> [SUPPLIED MATERIAL]

..............................

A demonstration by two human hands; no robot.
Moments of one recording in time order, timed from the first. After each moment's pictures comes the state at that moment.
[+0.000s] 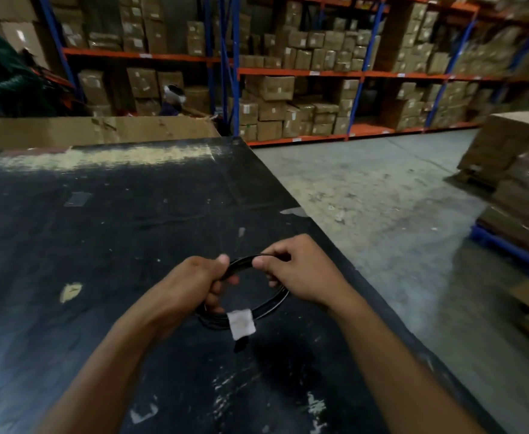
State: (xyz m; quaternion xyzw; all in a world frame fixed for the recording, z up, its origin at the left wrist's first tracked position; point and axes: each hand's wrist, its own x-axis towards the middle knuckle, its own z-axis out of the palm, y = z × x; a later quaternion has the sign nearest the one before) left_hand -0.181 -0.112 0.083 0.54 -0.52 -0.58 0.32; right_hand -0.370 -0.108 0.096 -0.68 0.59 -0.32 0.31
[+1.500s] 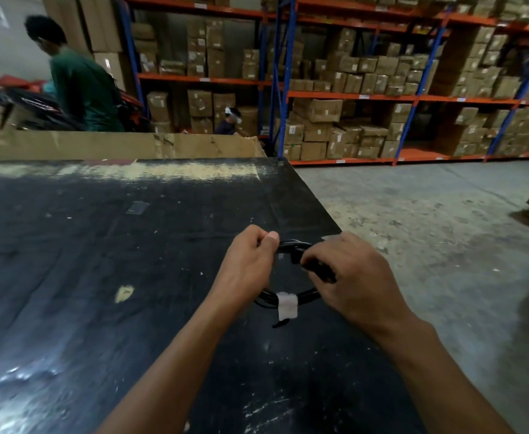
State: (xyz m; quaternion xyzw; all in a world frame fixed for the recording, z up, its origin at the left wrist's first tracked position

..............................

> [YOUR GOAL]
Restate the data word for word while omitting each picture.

> [SOLUTION]
A demonstration by two human hands; no robot.
Moments of one recording in time order, timed from the first. After each moment's pictures comes the state at that moment.
[+0.000s] 
State: (xyz m; quaternion xyzw; all in a world frame fixed for the recording, z up, its origin at the left wrist's first tracked position; point and axes: each hand's wrist, its own x-axis towards the middle knuckle, its own z-axis out of the palm, y = z × x; a later quaternion has the sign nearest the one before) left_hand -0.181 -0.112 0.083 0.54 -0.52 -0.58 0.32; right_hand -0.370 -0.108 0.096 -0.68 0.59 -0.32 0.31
[+1.500s] 
State: (xyz m; quaternion xyzw; all in a world frame fixed for the recording, z up, its origin at the left wrist's first tracked position

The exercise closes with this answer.